An exact transcription of all the data is required, with every image removed.

--- THE DATA ---

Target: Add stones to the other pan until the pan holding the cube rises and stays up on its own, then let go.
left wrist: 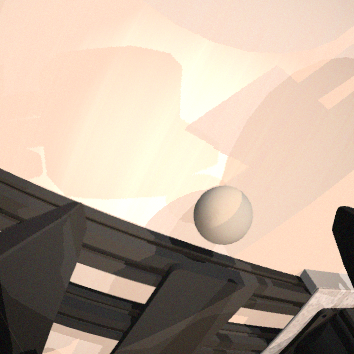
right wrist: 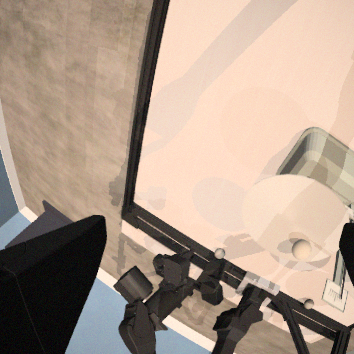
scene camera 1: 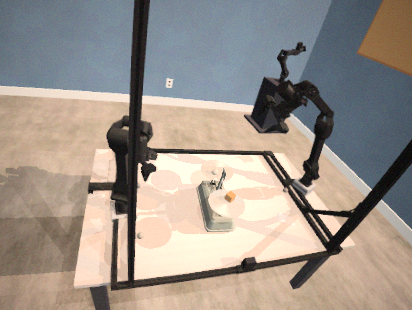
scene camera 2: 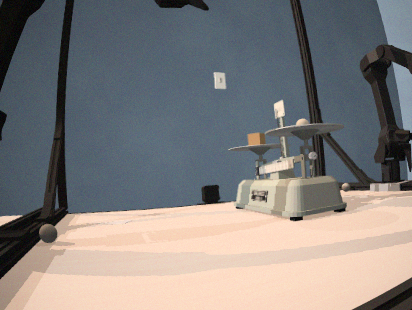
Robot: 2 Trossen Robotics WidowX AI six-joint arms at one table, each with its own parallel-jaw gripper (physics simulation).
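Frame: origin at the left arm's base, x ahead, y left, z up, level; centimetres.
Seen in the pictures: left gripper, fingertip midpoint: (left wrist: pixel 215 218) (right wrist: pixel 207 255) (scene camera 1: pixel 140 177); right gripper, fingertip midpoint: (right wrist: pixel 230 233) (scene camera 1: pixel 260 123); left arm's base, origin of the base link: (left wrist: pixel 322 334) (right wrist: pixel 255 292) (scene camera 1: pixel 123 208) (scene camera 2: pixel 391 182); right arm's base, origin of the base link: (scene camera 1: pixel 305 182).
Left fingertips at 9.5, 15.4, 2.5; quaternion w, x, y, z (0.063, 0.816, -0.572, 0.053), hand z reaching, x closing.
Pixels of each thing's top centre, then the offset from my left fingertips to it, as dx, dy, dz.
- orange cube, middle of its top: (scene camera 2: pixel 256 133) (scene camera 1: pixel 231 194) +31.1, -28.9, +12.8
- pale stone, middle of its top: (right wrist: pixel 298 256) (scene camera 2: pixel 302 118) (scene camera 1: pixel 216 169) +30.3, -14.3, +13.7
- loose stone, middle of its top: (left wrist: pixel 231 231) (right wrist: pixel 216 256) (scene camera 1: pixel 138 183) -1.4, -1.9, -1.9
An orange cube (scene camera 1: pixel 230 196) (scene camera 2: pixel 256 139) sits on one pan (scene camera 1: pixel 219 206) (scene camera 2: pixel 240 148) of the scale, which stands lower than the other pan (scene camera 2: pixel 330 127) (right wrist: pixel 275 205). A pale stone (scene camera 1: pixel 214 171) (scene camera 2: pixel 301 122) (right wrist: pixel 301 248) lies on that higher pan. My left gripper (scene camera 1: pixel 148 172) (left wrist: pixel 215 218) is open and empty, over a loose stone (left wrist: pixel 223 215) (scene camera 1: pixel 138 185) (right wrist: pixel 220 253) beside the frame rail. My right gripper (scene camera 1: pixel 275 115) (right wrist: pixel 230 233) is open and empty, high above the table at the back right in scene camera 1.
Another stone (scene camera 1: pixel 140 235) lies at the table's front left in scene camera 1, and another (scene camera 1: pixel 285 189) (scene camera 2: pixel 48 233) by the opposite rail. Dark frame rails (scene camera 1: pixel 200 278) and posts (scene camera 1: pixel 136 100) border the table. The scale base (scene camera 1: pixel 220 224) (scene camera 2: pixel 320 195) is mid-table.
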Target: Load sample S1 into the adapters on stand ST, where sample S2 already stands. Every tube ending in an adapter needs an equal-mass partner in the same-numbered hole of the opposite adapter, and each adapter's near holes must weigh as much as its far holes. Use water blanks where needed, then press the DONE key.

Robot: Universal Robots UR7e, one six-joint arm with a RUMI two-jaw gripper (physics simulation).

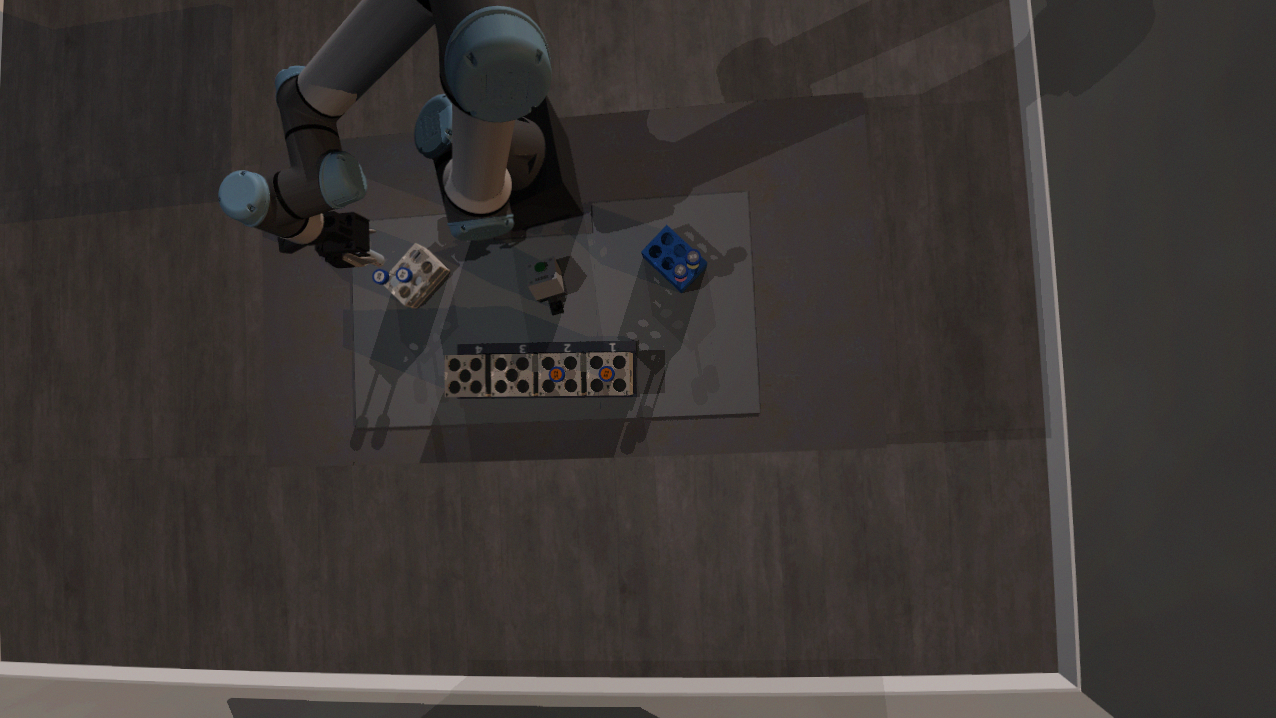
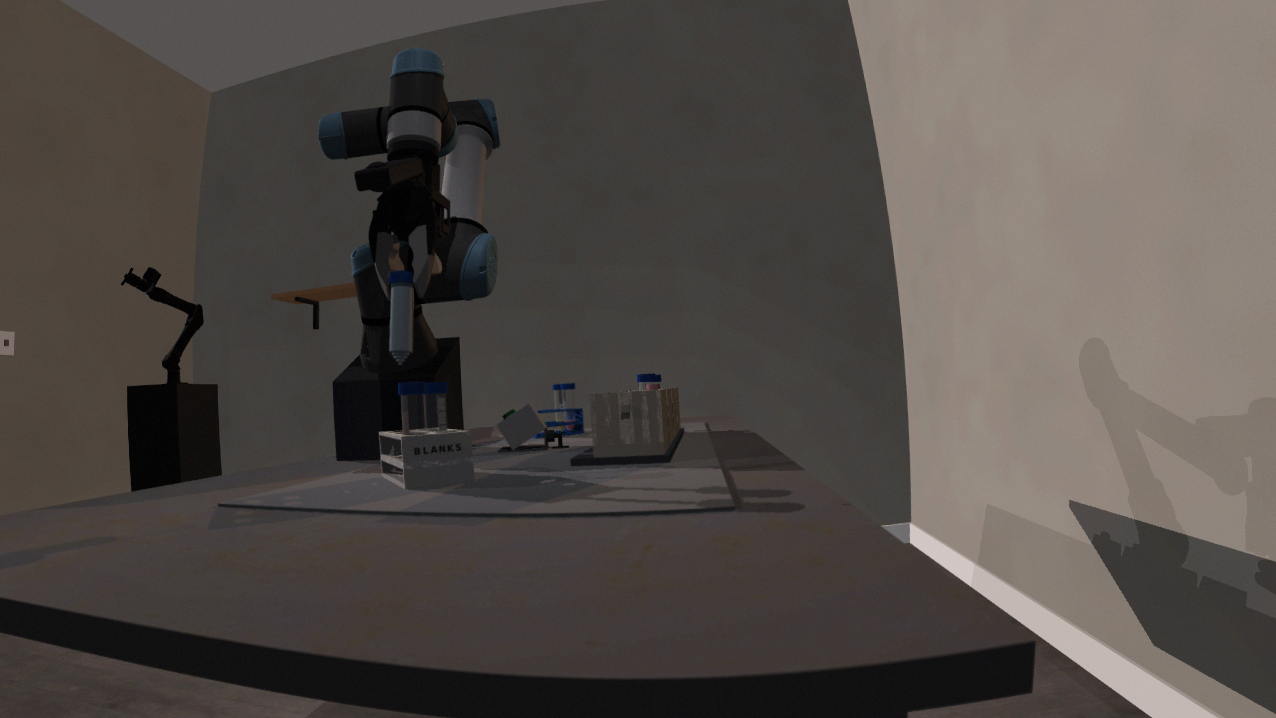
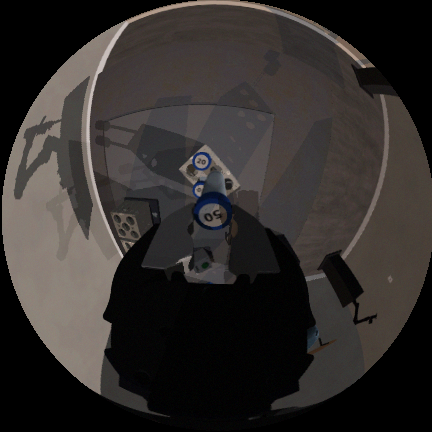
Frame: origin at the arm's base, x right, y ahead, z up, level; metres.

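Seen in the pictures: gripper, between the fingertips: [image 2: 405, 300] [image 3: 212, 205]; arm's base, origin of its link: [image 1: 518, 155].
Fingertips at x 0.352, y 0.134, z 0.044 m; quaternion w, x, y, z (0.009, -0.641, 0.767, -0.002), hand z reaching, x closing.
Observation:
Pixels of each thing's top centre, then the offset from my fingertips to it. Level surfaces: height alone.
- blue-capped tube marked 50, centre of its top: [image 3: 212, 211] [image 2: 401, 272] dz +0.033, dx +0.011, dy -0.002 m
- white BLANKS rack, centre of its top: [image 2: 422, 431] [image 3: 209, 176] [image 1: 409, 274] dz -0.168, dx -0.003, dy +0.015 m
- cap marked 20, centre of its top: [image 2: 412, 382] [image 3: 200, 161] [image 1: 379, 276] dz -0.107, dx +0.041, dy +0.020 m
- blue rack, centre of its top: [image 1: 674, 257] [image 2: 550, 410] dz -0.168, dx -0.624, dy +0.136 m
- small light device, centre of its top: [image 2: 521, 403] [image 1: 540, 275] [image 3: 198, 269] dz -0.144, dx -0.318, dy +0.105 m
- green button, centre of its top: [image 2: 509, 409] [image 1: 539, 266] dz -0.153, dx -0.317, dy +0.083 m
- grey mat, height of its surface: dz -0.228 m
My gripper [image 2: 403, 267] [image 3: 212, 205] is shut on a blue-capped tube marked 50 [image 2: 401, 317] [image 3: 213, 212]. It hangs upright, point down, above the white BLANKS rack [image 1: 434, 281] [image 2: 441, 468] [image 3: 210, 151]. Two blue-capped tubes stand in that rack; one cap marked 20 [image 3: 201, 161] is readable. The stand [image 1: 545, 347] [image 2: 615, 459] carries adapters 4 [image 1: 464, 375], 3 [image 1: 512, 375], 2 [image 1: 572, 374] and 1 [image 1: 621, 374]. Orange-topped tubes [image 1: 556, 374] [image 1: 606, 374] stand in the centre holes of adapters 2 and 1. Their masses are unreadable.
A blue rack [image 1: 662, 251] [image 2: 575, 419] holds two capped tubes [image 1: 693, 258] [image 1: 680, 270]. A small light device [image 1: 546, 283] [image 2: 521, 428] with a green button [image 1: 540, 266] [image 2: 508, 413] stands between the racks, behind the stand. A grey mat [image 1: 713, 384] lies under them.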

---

OUTPUT FOR THIS TASK >>
Target: Add stones to the other pan until the pan holding the cube rises and stays up on its own, then let go.
left wrist: 
right wrist: 
scene camera 1: 
scene camera 2: 
Robot: 2 Trossen Robotics WidowX AI six-joint arms at one table, each with its own parallel-jaw gripper (physics simulation).
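Frame: origin at the left arm's base, x ahead, y left, z up, level; centimetres.
Seen in the pictures: left gripper, fingertip midpoint: (left wrist: pixel 215 218) (right wrist: pixel 207 255) (scene camera 1: pixel 140 177); right gripper, fingertip midpoint: (right wrist: pixel 230 233) (scene camera 1: pixel 260 123); left arm's base, origin of the base link: (left wrist: pixel 322 334) (right wrist: pixel 255 292) (scene camera 1: pixel 123 208) (scene camera 2: pixel 391 182); right arm's base, origin of the base link: (scene camera 1: pixel 305 182).
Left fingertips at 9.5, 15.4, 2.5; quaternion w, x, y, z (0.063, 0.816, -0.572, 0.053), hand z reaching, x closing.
Pixels of each thing's top centre, then the offset from my left fingertips to it, as dx, dy, dz.
- orange cube, middle of its top: (scene camera 2: pixel 256 133) (scene camera 1: pixel 231 194) +31.1, -28.9, +12.8
- pale stone, middle of its top: (right wrist: pixel 298 256) (scene camera 2: pixel 302 118) (scene camera 1: pixel 216 169) +30.3, -14.3, +13.7
- loose stone, middle of its top: (left wrist: pixel 231 231) (right wrist: pixel 216 256) (scene camera 1: pixel 138 183) -1.4, -1.9, -1.9
An orange cube (scene camera 1: pixel 230 196) (scene camera 2: pixel 256 139) sits on one pan (scene camera 1: pixel 219 206) (scene camera 2: pixel 240 148) of the scale, which stands lower than the other pan (scene camera 2: pixel 330 127) (right wrist: pixel 275 205). A pale stone (scene camera 1: pixel 214 171) (scene camera 2: pixel 301 122) (right wrist: pixel 301 248) lies on that higher pan. My left gripper (scene camera 1: pixel 148 172) (left wrist: pixel 215 218) is open and empty, over a loose stone (left wrist: pixel 223 215) (scene camera 1: pixel 138 185) (right wrist: pixel 220 253) beside the frame rail. My right gripper (scene camera 1: pixel 275 115) (right wrist: pixel 230 233) is open and empty, high above the table at the back right in scene camera 1.
Another stone (scene camera 1: pixel 140 235) lies at the table's front left in scene camera 1, and another (scene camera 1: pixel 285 189) (scene camera 2: pixel 48 233) by the opposite rail. Dark frame rails (scene camera 1: pixel 200 278) and posts (scene camera 1: pixel 136 100) border the table. The scale base (scene camera 1: pixel 220 224) (scene camera 2: pixel 320 195) is mid-table.
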Target: Load sample S1 into the adapters on stand ST, where sample S2 already stands. Every tube ending in an adapter needs an equal-mass partner in the same-numbered hole of the opposite adapter, and each adapter's near holes must weigh as much as its far holes. Use water blanks where needed, then press the DONE key.

Robot: Universal Robots UR7e, one six-joint arm with a RUMI two-jaw gripper (physics simulation).

Frame: origin at the arm's base, x right, y ahead, z up, level; metres.

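Seen in the pictures: gripper, between the fingertips: [image 2: 405, 300] [image 3: 212, 205]; arm's base, origin of its link: [image 1: 518, 155].
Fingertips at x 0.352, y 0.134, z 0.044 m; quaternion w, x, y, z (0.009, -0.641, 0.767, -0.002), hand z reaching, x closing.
Observation:
Pixels of each thing's top centre, then the offset from my fingertips to it. Level surfaces: height alone.
- blue-capped tube marked 50, centre of its top: [image 3: 212, 211] [image 2: 401, 272] dz +0.033, dx +0.011, dy -0.002 m
- white BLANKS rack, centre of its top: [image 2: 422, 431] [image 3: 209, 176] [image 1: 409, 274] dz -0.168, dx -0.003, dy +0.015 m
- cap marked 20, centre of its top: [image 2: 412, 382] [image 3: 200, 161] [image 1: 379, 276] dz -0.107, dx +0.041, dy +0.020 m
- blue rack, centre of its top: [image 1: 674, 257] [image 2: 550, 410] dz -0.168, dx -0.624, dy +0.136 m
- small light device, centre of its top: [image 2: 521, 403] [image 1: 540, 275] [image 3: 198, 269] dz -0.144, dx -0.318, dy +0.105 m
- green button, centre of its top: [image 2: 509, 409] [image 1: 539, 266] dz -0.153, dx -0.317, dy +0.083 m
- grey mat, height of its surface: dz -0.228 m
My gripper [image 2: 403, 267] [image 3: 212, 205] is shut on a blue-capped tube marked 50 [image 2: 401, 317] [image 3: 213, 212]. It hangs upright, point down, above the white BLANKS rack [image 1: 434, 281] [image 2: 441, 468] [image 3: 210, 151]. Two blue-capped tubes stand in that rack; one cap marked 20 [image 3: 201, 161] is readable. The stand [image 1: 545, 347] [image 2: 615, 459] carries adapters 4 [image 1: 464, 375], 3 [image 1: 512, 375], 2 [image 1: 572, 374] and 1 [image 1: 621, 374]. Orange-topped tubes [image 1: 556, 374] [image 1: 606, 374] stand in the centre holes of adapters 2 and 1. Their masses are unreadable.
A blue rack [image 1: 662, 251] [image 2: 575, 419] holds two capped tubes [image 1: 693, 258] [image 1: 680, 270]. A small light device [image 1: 546, 283] [image 2: 521, 428] with a green button [image 1: 540, 266] [image 2: 508, 413] stands between the racks, behind the stand. A grey mat [image 1: 713, 384] lies under them.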

The response to the exercise is complete.